Add more mocking to our in-JS DOM representation (jsdom or domino) so it claims to know the sizes and positions of things. Or do that mocking off to the side, with special lookup procedures. We'd have to crawl the original page and squirrel away each [interesting] node's geometry information for later. Implicit in this is the need for a way to durably address each node. (Worst case, I you could use the path from root (html.1/body.1/div.1/div.2/p.3) or the index of the tag's opener within the file, either in terms of "the nth tag in the file" or "tag at byte offset n". Hopefully there's a better idea. At least the first one you can figure out if all you have is the node—by walking upward to the root and looking around at siblings. Kind of expensive, though. Of course, we could do it once per page and then just keep a big hash in RAM. But I'm getting ahead of myself.)

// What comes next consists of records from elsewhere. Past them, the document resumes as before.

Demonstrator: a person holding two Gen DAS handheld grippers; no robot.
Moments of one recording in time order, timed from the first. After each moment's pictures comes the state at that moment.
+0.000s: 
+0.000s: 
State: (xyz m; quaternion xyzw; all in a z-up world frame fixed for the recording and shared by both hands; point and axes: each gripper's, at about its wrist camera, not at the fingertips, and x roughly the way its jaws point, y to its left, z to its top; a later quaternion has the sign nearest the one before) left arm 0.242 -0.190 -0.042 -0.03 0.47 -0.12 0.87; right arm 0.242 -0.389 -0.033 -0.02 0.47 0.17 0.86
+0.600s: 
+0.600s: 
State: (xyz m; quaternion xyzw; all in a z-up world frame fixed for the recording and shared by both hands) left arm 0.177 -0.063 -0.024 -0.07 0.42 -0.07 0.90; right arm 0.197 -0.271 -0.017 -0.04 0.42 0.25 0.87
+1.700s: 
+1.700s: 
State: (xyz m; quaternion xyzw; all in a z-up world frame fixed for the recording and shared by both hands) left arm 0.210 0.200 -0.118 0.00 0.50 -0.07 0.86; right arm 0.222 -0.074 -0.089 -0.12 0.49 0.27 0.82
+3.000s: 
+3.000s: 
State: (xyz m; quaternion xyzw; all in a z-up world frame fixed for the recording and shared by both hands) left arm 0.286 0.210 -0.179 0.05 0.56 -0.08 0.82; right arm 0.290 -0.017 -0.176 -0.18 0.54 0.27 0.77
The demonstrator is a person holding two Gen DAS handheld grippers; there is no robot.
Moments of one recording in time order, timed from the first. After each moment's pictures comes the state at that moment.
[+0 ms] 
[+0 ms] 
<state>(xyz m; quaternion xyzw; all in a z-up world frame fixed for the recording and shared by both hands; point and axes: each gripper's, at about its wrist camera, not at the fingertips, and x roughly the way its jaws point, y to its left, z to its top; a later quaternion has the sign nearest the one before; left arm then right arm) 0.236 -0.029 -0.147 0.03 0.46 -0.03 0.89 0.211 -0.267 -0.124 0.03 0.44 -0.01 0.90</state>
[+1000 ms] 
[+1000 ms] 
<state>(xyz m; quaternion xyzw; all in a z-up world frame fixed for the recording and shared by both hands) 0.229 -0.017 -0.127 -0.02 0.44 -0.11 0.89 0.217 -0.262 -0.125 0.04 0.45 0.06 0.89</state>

- No browser needed during tests and tuning
- If we wanted to capture more about the page later, there's no guarantee we have access to the original. (Mitigation: capture a LOT, like all the attrs and computed CSS of every node, along with their dimensions and positions. Also, save a webarchive as well, just for human reference and, if the effort warrants, future mechanical extraction.)
- More coding to do? Not sure.
- Will storage requirements be even larger than the Preserve Assets approach? Estimate.
- Use Selenium to crawl the page, write locations to a file? (I have this somewhat working I think?)
- Node to number map